● **THE PROBLEM**:
Go through the data below and count every line that has the word "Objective". Return only the count.
-- DATA TO USE follows --
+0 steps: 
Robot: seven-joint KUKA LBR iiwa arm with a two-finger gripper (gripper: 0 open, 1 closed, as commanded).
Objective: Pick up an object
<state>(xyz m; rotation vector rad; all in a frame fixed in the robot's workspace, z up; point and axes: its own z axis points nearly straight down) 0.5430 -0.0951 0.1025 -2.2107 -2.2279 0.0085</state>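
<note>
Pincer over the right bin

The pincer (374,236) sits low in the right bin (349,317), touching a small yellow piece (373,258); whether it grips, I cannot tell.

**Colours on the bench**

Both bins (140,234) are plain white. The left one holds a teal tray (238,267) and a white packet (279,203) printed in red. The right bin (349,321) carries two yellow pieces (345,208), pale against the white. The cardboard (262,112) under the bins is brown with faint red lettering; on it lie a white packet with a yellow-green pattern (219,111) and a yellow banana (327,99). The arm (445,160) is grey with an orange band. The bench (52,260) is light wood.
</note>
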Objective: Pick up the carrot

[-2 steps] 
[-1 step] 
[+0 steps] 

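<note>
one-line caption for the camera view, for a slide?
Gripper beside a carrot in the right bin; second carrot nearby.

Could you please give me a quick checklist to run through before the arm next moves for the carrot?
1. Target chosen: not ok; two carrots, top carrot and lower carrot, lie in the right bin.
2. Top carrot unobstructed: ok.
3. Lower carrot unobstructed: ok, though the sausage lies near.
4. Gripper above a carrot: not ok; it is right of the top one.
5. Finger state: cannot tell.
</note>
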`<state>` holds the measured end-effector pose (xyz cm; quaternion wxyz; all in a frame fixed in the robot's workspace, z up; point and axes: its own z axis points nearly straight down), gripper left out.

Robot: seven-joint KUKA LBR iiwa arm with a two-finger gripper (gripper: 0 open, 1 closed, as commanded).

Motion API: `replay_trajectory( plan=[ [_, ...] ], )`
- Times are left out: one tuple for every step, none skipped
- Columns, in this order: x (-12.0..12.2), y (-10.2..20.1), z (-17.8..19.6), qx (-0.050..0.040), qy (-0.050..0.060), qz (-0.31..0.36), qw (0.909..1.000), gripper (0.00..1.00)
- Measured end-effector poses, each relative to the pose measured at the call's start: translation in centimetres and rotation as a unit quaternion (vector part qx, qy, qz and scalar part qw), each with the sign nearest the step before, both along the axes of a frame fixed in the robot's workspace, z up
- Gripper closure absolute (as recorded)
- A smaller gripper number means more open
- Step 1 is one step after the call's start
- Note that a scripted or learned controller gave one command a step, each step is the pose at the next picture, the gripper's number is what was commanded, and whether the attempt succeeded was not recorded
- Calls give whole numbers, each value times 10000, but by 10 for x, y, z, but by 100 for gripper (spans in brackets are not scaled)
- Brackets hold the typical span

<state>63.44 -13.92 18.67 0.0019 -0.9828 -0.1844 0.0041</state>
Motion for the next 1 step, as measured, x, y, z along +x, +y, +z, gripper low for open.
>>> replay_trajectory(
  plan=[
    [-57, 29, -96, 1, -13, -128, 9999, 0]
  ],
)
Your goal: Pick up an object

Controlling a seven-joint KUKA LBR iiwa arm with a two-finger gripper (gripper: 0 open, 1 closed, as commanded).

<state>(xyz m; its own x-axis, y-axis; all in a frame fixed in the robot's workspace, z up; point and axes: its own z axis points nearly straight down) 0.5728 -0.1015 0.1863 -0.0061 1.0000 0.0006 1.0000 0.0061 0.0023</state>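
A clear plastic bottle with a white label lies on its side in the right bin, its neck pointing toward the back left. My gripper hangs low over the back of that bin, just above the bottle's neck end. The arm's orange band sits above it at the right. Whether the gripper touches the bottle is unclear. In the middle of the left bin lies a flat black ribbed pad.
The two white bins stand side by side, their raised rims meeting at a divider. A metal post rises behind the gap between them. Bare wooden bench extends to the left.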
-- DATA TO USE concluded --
● **ANSWER BELOW**:
2